Nir, can I assign to you? Should it be on post?
Taken
(In reply to Nir Soffer from comment #3) > Taken Thanks. Highly appreciated!
(In reply to Nir Soffer from comment #1) > Setting severity to high since this can fail some flows when non-ascii > values are sent from engine. This seems the underlying bug: Engine sending unadorned binary data as strings violates jsonrpc spec. If we take the suggested patch as a stop-gap measure to avoid a 3.6 regression, we should include a logging mechanism to catch such cases and fix them in Engine.
(In reply to Dan Kenigsberg from comment #5) > (In reply to Nir Soffer from comment #1) > > Setting severity to high since this can fail some flows when non-ascii > > values are sent from engine. > > This seems the underlying bug: Engine sending unadorned binary data as > strings violates jsonrpc spec. JSON string is unicode [1] - can you show where the jsonrpc spec [2] forbids unicode strings? Also vdsm schema does not mention anything about unicode values. If we forbid them it should be documented. > If we take the suggested patch as a stop-gap > measure to avoid a 3.6 regression, we should include a logging mechanism > to catch such cases and fix them in Engine. Warning about unicode values is expensive, requires recursive search in arguments dict in jsonrpc, and manual checking of the argument in xmlrpc. We can enhance the password protection code to warn about unicode values. But I think we better spend time on useful features and handle this in the schema. [1] http://www.json.org/ [2] http://www.jsonrpc.org/specification
We are investigating a different direction, that will allow using the built-in json library safely, and be more compatible with Python 3.

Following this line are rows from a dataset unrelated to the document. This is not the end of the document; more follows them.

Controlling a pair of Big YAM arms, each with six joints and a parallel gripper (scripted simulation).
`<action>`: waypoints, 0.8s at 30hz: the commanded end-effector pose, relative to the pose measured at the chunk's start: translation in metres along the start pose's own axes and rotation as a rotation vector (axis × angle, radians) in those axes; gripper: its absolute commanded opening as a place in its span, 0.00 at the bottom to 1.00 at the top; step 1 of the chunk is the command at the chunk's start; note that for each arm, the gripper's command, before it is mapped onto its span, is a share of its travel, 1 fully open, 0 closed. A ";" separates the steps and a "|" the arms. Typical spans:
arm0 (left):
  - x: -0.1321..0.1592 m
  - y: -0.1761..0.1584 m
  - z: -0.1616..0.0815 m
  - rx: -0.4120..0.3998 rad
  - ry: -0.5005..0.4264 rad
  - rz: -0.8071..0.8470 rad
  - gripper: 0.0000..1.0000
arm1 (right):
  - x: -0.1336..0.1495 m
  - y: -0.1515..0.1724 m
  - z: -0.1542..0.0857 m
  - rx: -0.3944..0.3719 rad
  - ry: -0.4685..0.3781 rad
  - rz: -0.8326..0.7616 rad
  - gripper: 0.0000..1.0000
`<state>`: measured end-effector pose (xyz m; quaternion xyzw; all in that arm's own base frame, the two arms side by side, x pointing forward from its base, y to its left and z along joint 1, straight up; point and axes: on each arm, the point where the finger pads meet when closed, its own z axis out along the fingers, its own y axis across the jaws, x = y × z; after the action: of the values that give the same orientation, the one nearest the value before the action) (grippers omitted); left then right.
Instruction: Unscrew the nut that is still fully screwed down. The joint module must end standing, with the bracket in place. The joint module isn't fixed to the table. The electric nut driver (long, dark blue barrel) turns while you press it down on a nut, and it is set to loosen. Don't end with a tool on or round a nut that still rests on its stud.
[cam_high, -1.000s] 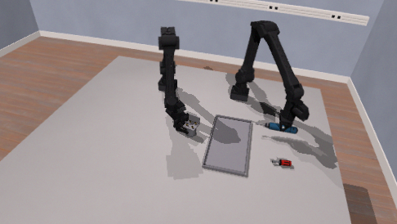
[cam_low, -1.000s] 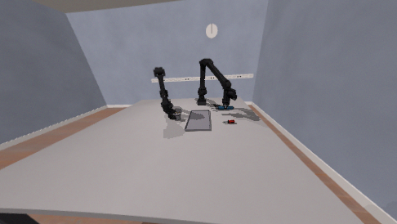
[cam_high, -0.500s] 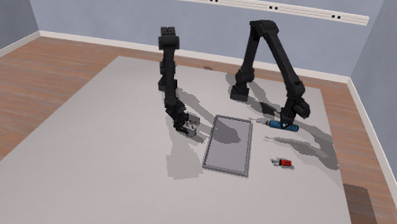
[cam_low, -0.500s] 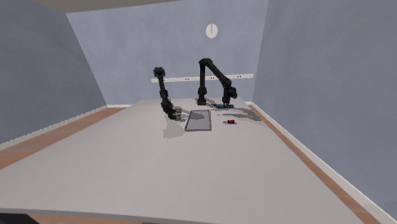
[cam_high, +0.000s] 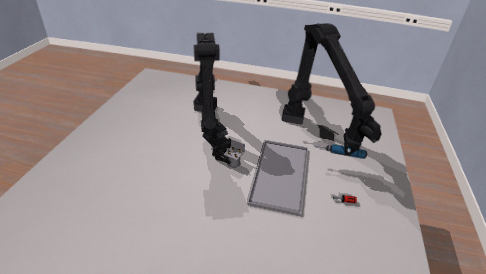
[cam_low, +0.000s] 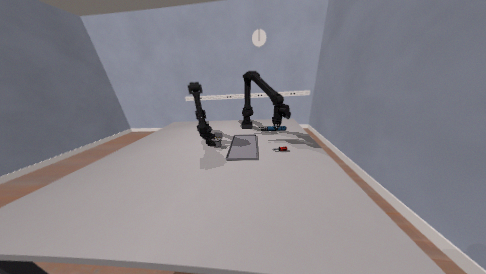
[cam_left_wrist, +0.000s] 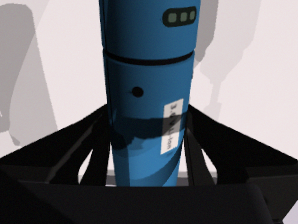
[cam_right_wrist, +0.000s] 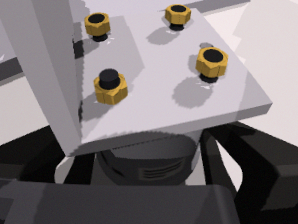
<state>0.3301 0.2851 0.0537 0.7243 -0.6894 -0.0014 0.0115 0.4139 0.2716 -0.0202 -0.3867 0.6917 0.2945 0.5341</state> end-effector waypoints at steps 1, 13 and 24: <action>-0.017 -0.025 -0.046 0.076 -0.056 0.015 0.42 | -0.005 -0.003 0.003 0.002 -0.011 -0.004 0.59; -0.016 -0.024 -0.058 0.077 -0.057 0.015 0.42 | -0.005 -0.003 0.003 0.002 -0.011 -0.004 0.59; -0.015 -0.023 -0.073 0.077 -0.057 0.015 0.42 | -0.005 -0.003 0.003 0.002 -0.011 -0.004 0.59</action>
<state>0.3301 0.2851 0.0850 0.7243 -0.6894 -0.0013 0.0107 0.4139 0.2716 -0.0202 -0.3867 0.6917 0.2945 0.5341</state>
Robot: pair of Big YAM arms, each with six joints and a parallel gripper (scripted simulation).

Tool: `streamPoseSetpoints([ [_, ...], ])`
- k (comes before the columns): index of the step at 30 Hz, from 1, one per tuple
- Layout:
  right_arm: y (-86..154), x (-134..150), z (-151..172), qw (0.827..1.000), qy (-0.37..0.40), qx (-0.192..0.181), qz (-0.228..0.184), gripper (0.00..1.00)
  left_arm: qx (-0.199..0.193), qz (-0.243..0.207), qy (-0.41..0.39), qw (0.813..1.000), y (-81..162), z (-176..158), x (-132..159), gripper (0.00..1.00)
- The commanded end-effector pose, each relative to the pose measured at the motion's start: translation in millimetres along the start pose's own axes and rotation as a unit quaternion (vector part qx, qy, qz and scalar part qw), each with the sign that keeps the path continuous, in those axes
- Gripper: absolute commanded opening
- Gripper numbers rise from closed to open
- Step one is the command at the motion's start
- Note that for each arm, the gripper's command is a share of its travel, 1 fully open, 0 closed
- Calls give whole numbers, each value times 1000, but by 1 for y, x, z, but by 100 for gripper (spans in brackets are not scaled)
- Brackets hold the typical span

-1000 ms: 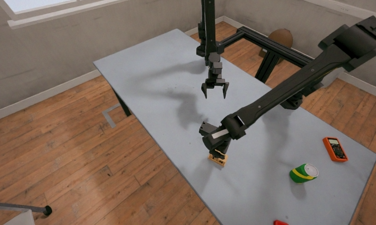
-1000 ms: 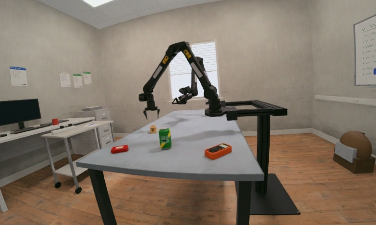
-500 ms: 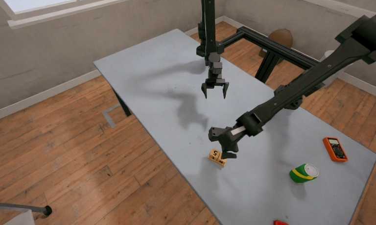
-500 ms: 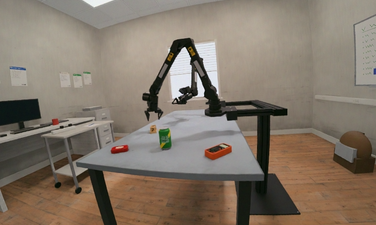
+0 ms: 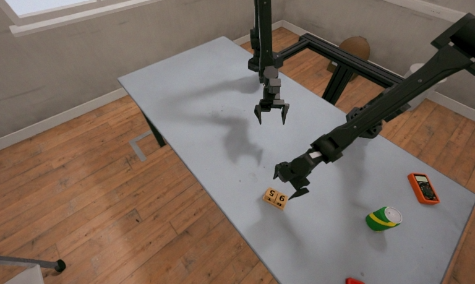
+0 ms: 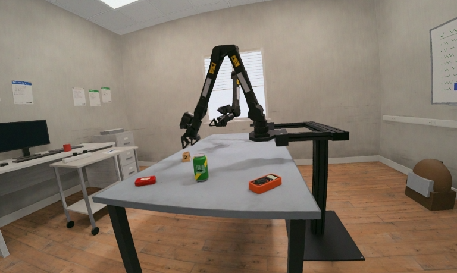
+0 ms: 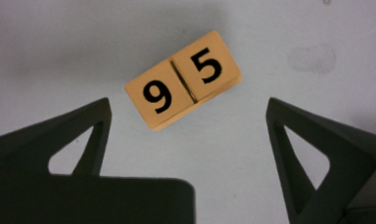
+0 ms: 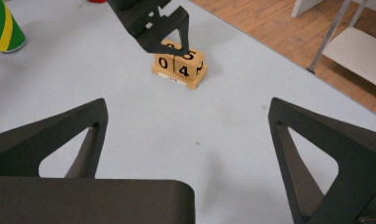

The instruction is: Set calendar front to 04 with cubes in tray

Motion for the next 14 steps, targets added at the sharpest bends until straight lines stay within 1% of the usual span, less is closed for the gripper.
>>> streamPoseSetpoints([
  [1, -2, -7, 0, 1000, 0, 0, -10, 100, -19, -30, 51, 998, -3, -8, -5, 100],
  [2, -2, -7, 0, 1000, 0, 0, -10, 100, -24, -40, 54, 997, -4, -5, -13, 100],
  [3, -2, -7, 0, 1000, 0, 0, -10, 100, -27, -43, 54, 997, -4, -5, -13, 100],
  [4, -2, -7, 0, 1000, 0, 0, -10, 100, -28, -40, 46, 998, -2, -7, -7, 100],
  [5, -2, -7, 0, 1000, 0, 0, -10, 100, -32, -48, 43, 997, 3, -3, -14, 100],
  [8, -2, -7, 0, 1000, 0, 0, -10, 100, -34, -45, 45, 997, 2, 3, -14, 100],
  [14, -2, -7, 0, 1000, 0, 0, -10, 100, -34, -45, 45, 997, 2, 3, -14, 100],
])
Point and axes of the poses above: on each arm, the point where the finger pads meet when closed, its own y axis back along the fingers, its own z axis across the jaws, x = y × z, the point moved 7 cm from there along y, back along the fingers, and after that the axes turned 12 degrees about -y, right-handed, at the moved point
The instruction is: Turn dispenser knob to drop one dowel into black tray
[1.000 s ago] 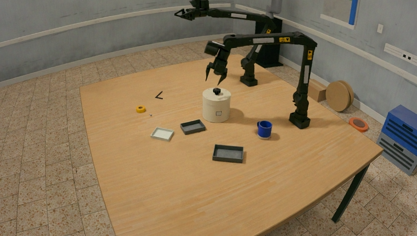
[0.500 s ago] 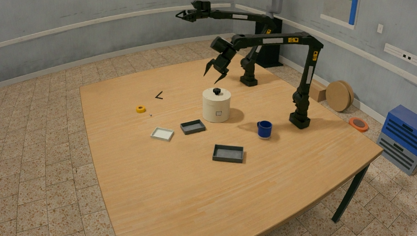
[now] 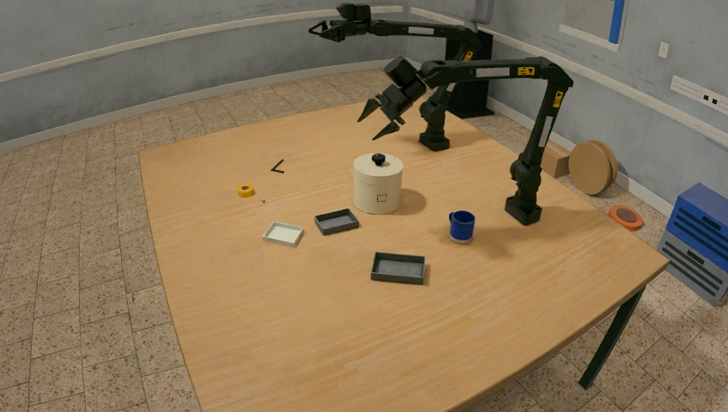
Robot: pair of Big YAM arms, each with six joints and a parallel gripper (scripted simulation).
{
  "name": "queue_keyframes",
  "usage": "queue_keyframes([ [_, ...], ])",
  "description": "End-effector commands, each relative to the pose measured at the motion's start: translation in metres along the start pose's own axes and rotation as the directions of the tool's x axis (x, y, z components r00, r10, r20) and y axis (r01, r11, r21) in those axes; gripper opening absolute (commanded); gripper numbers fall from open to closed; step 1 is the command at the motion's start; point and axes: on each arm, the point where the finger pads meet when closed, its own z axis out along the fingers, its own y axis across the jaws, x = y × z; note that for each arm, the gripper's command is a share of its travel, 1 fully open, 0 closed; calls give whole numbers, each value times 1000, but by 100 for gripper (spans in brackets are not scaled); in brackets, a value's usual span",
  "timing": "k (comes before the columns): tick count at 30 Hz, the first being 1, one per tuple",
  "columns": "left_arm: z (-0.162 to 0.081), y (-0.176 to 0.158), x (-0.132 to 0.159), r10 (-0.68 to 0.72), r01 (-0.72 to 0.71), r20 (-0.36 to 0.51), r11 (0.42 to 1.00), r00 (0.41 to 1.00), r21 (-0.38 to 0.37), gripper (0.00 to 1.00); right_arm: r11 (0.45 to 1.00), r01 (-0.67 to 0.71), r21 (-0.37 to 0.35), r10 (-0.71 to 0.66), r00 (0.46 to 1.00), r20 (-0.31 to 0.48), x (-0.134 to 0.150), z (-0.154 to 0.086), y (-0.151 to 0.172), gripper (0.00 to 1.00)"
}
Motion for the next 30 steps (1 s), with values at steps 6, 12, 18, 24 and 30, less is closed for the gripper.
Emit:
queue_keyframes([
  [6,-40,-21,-53,163,-184,180,977,970,106,69,1000,21,4,-21,996,86,-40,-9,11,100],
  [12,-63,0,-78,258,-296,300,951,918,88,69,1000,22,-6,-22,998,54,-16,-7,27,100],
  [18,-90,5,-105,352,-411,426,910,833,53,69,1000,21,-5,-21,999,43,-4,-7,38,100],
  [24,-103,11,-116,385,-452,480,892,788,26,69,1000,19,-2,-19,999,45,-3,-8,42,100],
  [30,-139,15,-143,477,-549,594,833,648,-69,69,1000,16,-6,-15,999,39,4,-8,54,100],
])
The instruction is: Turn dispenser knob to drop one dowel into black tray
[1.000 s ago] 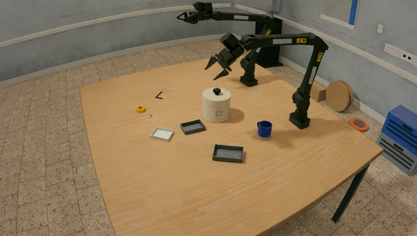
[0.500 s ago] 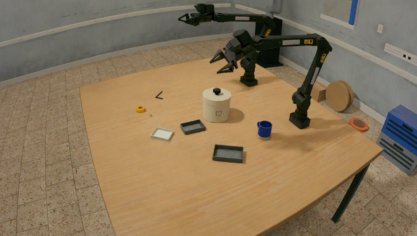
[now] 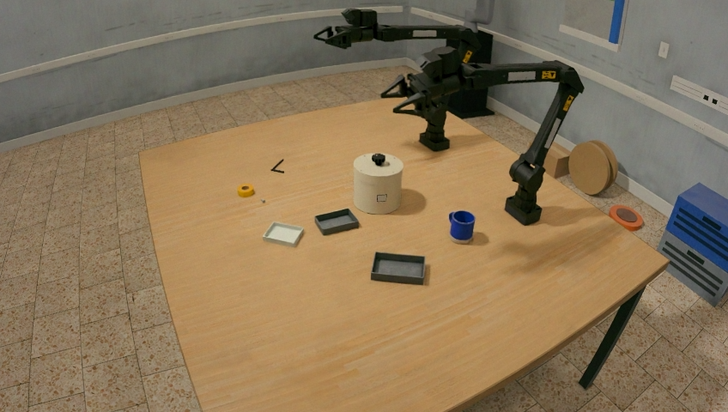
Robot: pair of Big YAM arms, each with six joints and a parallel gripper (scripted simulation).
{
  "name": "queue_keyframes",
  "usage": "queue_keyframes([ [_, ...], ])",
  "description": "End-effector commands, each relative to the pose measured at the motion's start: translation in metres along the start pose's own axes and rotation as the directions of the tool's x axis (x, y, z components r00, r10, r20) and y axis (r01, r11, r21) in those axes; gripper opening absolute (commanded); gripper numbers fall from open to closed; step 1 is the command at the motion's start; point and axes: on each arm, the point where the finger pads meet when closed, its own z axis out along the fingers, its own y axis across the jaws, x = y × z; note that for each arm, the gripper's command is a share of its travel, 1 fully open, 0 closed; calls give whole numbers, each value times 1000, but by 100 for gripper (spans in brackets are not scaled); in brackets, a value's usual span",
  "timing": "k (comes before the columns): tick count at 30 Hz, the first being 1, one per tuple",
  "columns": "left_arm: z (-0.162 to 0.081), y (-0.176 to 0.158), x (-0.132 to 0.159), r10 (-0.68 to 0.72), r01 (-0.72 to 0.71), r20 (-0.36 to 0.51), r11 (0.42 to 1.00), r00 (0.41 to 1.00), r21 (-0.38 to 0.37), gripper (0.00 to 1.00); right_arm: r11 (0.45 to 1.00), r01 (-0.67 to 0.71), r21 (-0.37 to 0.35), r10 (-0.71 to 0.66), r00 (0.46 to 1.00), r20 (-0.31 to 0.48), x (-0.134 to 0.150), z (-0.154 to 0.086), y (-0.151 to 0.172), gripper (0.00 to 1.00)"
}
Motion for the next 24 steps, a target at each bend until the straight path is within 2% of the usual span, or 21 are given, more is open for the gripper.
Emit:
queue_keyframes([
  [1,-25,12,-38,124,-123,131,992,984,-14,69,1000,15,-11,-15,999,39,-12,-7,11,100],
  [7,-45,27,-62,259,-249,235,966,937,-72,69,1000,14,-9,-13,999,51,-15,-9,21,100],
  [10,-39,25,-70,272,-262,247,962,930,-75,69,1000,6,5,-7,998,63,-23,-10,16,100],
  [11,-39,34,-55,281,-268,229,960,932,-86,69,1000,13,-4,-13,999,36,-5,-10,22,100],
  [12,-51,32,-66,287,-273,258,958,922,-92,69,1000,13,-4,-13,999,40,-7,-10,22,100],
  [13,-54,34,-69,291,-274,268,956,918,-100,69,1000,14,-6,-13,998,54,-16,-10,25,100],
  [14,-56,34,-72,292,-274,275,956,916,-103,69,1000,14,-6,-13,999,47,-11,-10,25,100],
  [16,-61,26,-93,282,-265,312,959,907,-96,69,1000,12,-4,-12,999,33,-3,-10,25,100],
  [17,-63,21,-96,267,-253,320,964,909,-85,69,1000,12,-4,-12,999,42,-12,-10,25,100],
  [19,-76,21,-123,243,-225,365,970,899,-92,69,1000,14,-12,-14,999,30,-8,-10,27,100],
  [24,-76,21,-124,243,-225,367,970,898,-93,69,1000,14,-7,-14,1000,27,-6,-9,25,100],
])
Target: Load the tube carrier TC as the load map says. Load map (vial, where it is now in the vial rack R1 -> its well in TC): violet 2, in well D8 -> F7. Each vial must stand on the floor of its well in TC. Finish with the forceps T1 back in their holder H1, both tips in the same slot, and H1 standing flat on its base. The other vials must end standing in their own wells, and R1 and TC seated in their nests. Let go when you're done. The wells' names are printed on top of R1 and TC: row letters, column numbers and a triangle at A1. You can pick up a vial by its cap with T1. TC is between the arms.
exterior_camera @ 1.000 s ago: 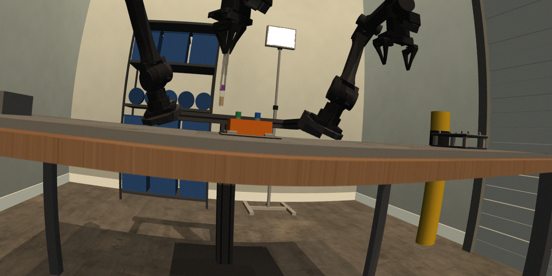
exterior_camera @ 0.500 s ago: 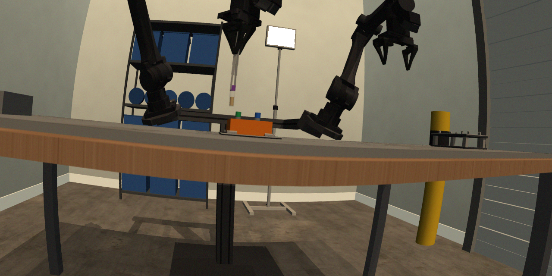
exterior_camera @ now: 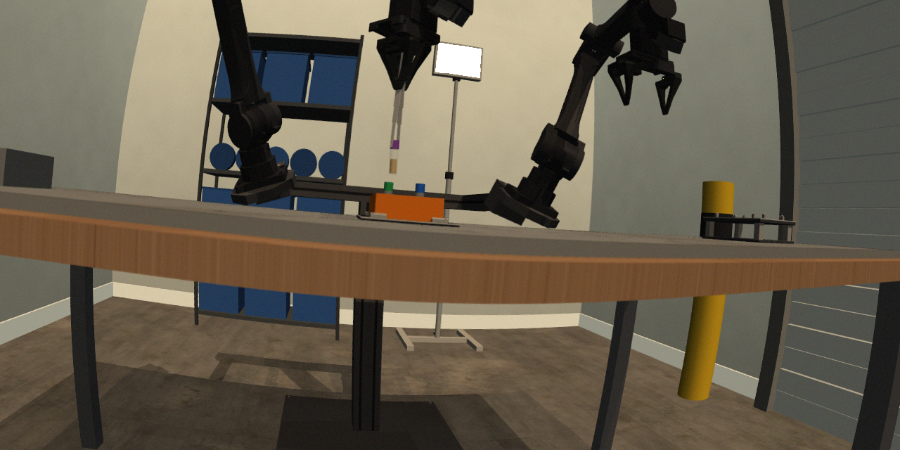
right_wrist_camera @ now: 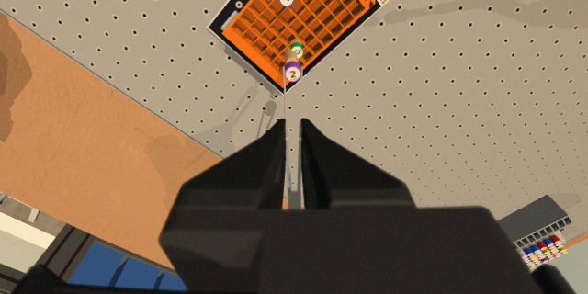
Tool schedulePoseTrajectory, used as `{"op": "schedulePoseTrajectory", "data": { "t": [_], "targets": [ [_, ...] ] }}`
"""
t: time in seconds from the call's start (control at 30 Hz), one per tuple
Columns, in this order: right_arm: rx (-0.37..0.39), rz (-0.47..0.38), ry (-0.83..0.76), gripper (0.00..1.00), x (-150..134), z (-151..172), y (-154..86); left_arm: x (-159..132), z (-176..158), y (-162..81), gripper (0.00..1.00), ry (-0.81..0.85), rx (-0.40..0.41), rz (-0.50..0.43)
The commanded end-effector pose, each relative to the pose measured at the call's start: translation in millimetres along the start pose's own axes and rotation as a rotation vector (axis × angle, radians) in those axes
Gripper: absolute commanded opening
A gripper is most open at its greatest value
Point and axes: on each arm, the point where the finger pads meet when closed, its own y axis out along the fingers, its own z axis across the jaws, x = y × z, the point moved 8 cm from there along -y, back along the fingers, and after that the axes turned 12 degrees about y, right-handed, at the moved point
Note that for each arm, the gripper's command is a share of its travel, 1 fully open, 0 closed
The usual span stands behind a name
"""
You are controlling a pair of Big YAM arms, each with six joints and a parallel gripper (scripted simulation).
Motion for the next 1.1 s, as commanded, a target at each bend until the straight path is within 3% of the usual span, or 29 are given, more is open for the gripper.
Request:
{"op": "schedulePoseTrajectory", "data": {
  "t": [0.0, 0.03, 0.13, 1.07],
  "targets": [
    [0.008, -0.027, 0.013, 0.09, 13.9, 8.5, -13.1, 6.0, 4.2, -10.4, 1.0, -0.017, 0.001, -0.029],
    [-0.003, 0.002, 0.014, 0.09, 8.2, 6.1, -1.4, 6.0, 4.2, -10.4, 1.0, -0.017, 0.001, -0.029],
    [0.009, -0.027, 0.013, 0.09, 16.4, 15.0, -13.0, 6.0, 4.2, -10.4, 1.0, -0.017, 0.001, -0.029],
    [0.017, -0.025, 0.019, 0.09, 35.9, 62.4, -11.5, 6.0, 4.2, -10.4, 1.0, -0.017, 0.001, -0.029]
  ]
}}
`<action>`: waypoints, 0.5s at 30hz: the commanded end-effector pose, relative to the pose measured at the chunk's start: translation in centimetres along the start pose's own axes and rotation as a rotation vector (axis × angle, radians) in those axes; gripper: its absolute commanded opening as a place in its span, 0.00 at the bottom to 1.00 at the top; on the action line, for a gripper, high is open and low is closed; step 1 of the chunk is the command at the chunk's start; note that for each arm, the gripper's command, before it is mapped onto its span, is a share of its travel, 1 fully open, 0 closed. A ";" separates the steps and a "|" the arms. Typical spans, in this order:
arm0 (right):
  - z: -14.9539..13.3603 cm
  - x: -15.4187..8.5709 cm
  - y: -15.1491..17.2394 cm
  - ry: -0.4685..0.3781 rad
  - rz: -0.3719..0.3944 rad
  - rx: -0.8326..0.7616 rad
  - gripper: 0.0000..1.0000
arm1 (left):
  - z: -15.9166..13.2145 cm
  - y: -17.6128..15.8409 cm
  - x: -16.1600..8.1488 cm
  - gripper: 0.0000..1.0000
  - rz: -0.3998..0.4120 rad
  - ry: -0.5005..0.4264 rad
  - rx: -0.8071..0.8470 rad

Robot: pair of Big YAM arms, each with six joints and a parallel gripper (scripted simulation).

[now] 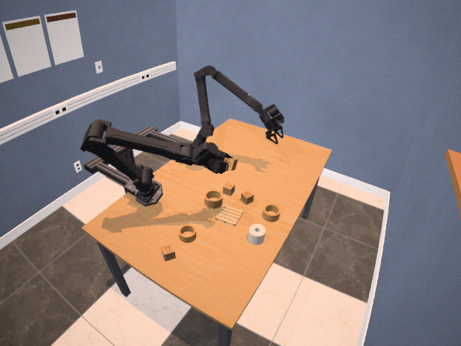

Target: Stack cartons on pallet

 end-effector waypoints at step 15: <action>0.4 0.0 0.8 -0.005 0.146 0.041 0.50 | 1.7 0.8 -0.3 1.00 0.013 -0.028 0.016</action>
Point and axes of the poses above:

String to use the json built-in library expose this issue, but it is not the root cause. The root cause is mixing unicode and utf8 encoded strings, while python default encoding in Python 2 is ascii. Each time a string is encoded using str() or decoded using unicode() or x.decode() without specifying the encoding, python default to 'ascii'. It seems that changing the default encoding is a quick fix avoiding these issues, until vdsm is fixed to never mix unicode and encoded strings.
Missing backport to 3.6 branch, moving to post
Nir - what's the status of this one?
(In reply to Oved Ourfali from comment #11) > Nir - what's the status of this one? Fixed in master. This fix is required for supporting non-ascii vm name, but libvirt does does not support it yet. See https://gerrit.ovirt.org/48570 Do you want to backport it?
Okay. Moving to 3.6.3, hoping this will get into libvirt by then. If you can backport the merged patch that would be great.
(In reply to Oved Ourfali from comment #13) > Okay. Moving to 3.6.3, hoping this will get into libvirt by then. If bug 1285720 is resolved, this fix is good enough to allow vms with non-acsii names. > If you can backport the merged patch that would be great. Patch is ready for merging to 3.6.
Verified with: vdsm-4.17.18-0.el7ev.noarch From vdsm log: Thread-47::INFO::2016-01-21 13:04:06,489::logUtils::48::dispatcher::(wrapper) Run and protect: connectStoragePool(spUUID='00000001-0001-0001-0001-0000000001a8', hostID=1, msdUUID='ad2d4bfe-5683-4d40-84e1-80522e030890', masterVersion=1, domainsMap={'ad2d4bfe-5683-4d40-84e1-80522e030890': 'active'}, options=None)